▶ **EXERCISE GOAL**:
Aim for an exact copy of the listing, without any images.
--- START ---
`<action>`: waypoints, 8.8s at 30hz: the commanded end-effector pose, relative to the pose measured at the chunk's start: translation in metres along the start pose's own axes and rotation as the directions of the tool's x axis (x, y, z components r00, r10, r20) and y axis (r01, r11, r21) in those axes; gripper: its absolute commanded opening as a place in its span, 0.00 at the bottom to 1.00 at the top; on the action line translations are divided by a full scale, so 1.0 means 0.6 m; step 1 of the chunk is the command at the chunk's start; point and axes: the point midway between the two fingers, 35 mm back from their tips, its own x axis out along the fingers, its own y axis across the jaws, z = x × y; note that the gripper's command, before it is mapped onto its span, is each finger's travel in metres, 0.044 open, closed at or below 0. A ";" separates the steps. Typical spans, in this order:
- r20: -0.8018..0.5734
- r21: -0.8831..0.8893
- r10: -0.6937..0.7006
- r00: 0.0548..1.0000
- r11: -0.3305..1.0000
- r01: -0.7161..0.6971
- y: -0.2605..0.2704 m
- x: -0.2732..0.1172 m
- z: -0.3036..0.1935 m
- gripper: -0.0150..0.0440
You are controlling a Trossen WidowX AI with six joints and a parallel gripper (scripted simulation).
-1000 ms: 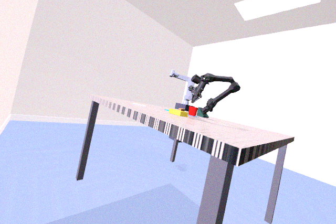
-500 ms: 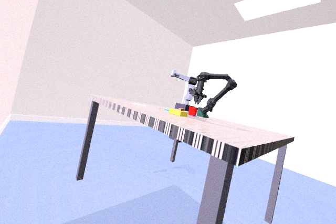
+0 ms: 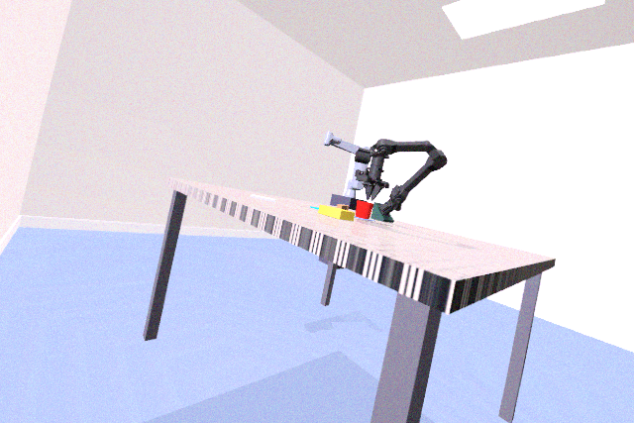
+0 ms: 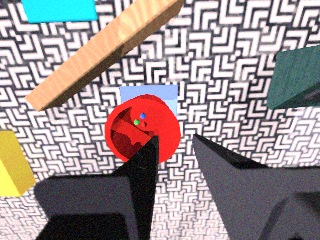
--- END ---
▶ **FINISHED TASK**:
`<action>`: waypoints, 8.8s at 30hz: the commanded end-effector pose, relative to the pose measured at the chunk's start: translation in metres along the start pose's own axes and rotation as the directions of the tool's x axis (x, y, z components r00, r10, r20) and y axis (r01, r11, r21) in those axes; gripper: its absolute commanded opening as a place in its span, 0.00 at the bottom to 1.00 at the top; on the action line translations are divided by a full scale, so 1.0 means 0.6 m; step 1 of the chunk is the command at the chunk's start; point and axes: the point midway between the two fingers, 35 mm back from their tips, its own x axis out along the fingers, its own y axis across the jaws, z = x × y; note that the gripper's command, before it is mapped onto its span, is each finger's travel in metres, 0.044 open, closed at or below 0. A ";" separates the steps. Typical spans, in this order:
- r20: -0.8018..0.5734
- r21: -0.8831..0.8893
- r10: -0.6937..0.7006
- r00: 0.0548..1.0000
- r11: -0.3305..1.0000
- r01: -0.7161..0.6971
- y: -0.2605..0.2704 m
- x: -0.2732..0.1172 m
- z: -0.3036..0.1935 m
- gripper: -0.0150..0.0440
You are controlling a Trossen WidowX AI with six joints and a parallel gripper (scripted simulation).
-1000 ms: 
-500 ms: 
+0 ms: 
+0 ms: 

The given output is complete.